*** Data below Section Begins ***

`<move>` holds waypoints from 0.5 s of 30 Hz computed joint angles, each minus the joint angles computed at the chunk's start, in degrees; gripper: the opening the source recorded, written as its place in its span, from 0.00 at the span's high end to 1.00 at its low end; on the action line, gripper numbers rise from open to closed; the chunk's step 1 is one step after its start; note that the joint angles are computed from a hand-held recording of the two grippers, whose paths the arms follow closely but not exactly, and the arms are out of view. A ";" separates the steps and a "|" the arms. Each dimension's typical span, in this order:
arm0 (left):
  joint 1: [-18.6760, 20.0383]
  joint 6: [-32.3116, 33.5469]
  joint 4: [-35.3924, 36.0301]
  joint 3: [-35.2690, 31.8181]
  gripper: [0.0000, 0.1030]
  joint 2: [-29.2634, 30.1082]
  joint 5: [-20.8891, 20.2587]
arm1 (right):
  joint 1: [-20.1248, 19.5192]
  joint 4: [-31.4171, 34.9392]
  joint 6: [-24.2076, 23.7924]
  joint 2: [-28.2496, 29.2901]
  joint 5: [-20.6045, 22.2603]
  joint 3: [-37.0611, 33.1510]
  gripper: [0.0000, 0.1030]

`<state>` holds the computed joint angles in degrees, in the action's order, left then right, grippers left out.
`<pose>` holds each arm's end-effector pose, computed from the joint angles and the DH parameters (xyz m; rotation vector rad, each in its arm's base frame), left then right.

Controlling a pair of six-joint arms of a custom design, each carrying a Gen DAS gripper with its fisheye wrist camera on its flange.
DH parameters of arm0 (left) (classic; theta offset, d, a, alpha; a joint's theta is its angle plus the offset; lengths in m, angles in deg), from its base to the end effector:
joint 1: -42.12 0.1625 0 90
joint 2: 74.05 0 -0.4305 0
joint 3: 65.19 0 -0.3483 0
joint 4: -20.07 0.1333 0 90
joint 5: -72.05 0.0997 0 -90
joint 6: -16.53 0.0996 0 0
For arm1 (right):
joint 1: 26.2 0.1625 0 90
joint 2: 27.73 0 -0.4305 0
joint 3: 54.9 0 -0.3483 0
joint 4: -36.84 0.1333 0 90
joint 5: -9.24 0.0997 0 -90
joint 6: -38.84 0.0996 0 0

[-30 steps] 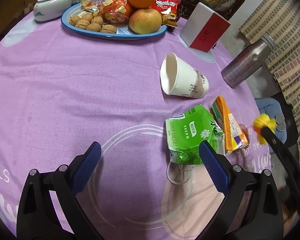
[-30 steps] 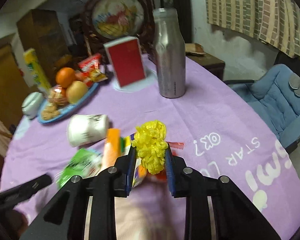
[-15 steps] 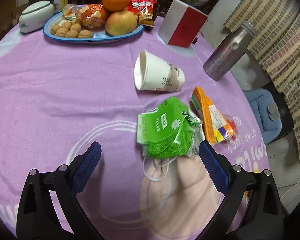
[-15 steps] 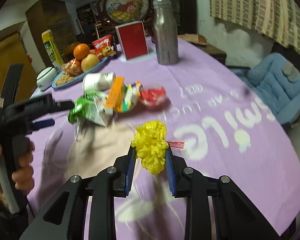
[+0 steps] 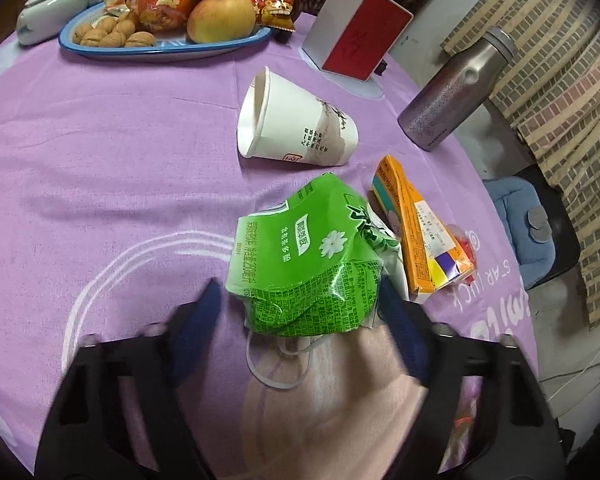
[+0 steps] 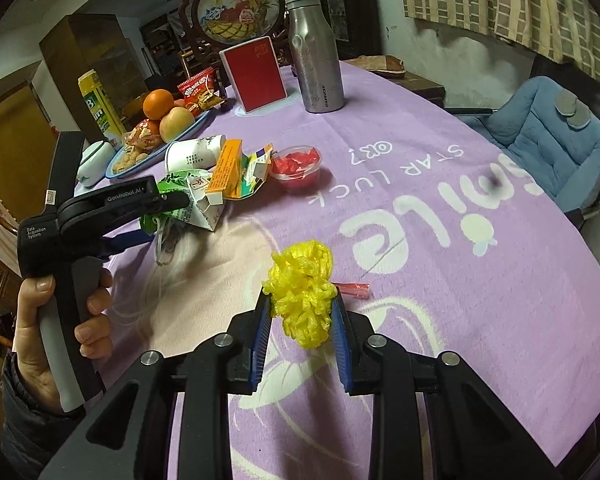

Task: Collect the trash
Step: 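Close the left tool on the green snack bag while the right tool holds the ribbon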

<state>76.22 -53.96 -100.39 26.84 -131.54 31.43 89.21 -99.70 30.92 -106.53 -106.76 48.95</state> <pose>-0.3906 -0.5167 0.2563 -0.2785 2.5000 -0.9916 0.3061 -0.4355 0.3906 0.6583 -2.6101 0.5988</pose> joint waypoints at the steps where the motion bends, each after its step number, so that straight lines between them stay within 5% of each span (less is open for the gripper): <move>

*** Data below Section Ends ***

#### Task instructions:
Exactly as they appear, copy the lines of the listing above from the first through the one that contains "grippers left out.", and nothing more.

#### Response:
`<move>` holds waypoints from 0.5 s of 30 Hz computed joint angles, each minus the joint angles computed at the chunk's start, in degrees; gripper: the opening the source recorded, written as its place in its span, from 0.00 at the span's high end to 1.00 at its low end; on the action line, gripper numbers rise from open to closed; the chunk's step 1 is one step after its start; note that the joint angles are computed from a hand-held recording of the two grippers, whose paths the arms follow closely but not exactly, and the arms are out of view. A ";" separates the steps and a "|" the arms. Each dimension's typical span, in this order:
arm0 (left):
  joint 1: [-18.6760, 20.0383]
  joint 6: [-32.3116, 33.5469]
  joint 4: [-35.3924, 36.0301]
  joint 3: [-35.2690, 31.8181]
  gripper: [0.0000, 0.1030]
  joint 2: [-29.2634, 30.1082]
  joint 5: [-20.8891, 20.2587]
arm1 (right):
  joint 1: [-20.1248, 19.5192]
  joint 4: [-31.4171, 34.9392]
  joint 6: [-24.2076, 23.7924]
  joint 2: [-28.2496, 29.2901]
  joint 5: [-20.6045, 22.2603]
  joint 3: [-37.0611, 33.1510]
  gripper: [0.0000, 0.1030]

`<state>` holds the computed joint angles in degrees, in the action's order, left then right, grippers left out.

Nothing else is required to complete the exercise.